_Exercise instructions_. Whenever the word "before" appears in a line of the listing, copy that line.

====== Data provided

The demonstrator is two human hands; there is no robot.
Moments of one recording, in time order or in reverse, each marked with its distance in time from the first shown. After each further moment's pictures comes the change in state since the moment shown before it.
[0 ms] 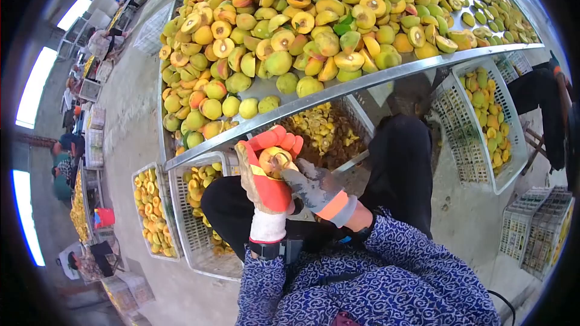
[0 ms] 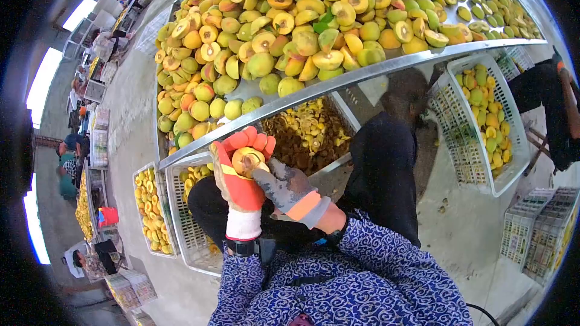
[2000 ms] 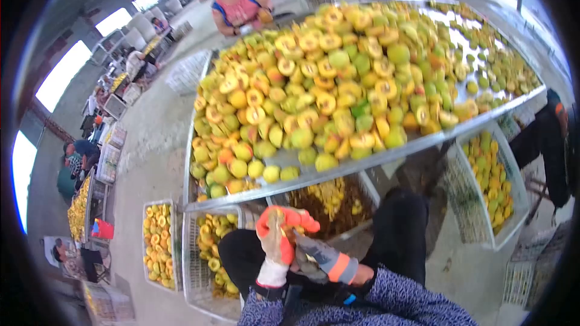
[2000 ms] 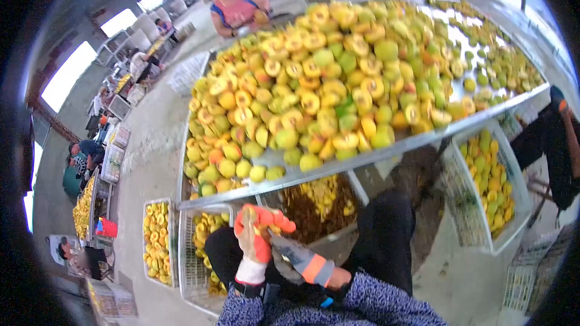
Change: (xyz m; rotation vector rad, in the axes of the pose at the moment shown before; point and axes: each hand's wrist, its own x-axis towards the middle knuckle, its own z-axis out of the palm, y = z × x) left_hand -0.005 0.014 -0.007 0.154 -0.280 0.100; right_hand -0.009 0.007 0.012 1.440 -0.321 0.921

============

_Reply to the task_.
Moments of one recording, in time order or in reverse, each marked with its distance in time from the first shown. After each further moment's pictures comes the change in state since the moment shown before it.
Change: (xyz m; rotation vector rad, in the axes of the pose at the moment shown before; point and axes: each hand's wrist, its own x-axis towards the middle knuckle, its own z-axis out of the palm, y = z × x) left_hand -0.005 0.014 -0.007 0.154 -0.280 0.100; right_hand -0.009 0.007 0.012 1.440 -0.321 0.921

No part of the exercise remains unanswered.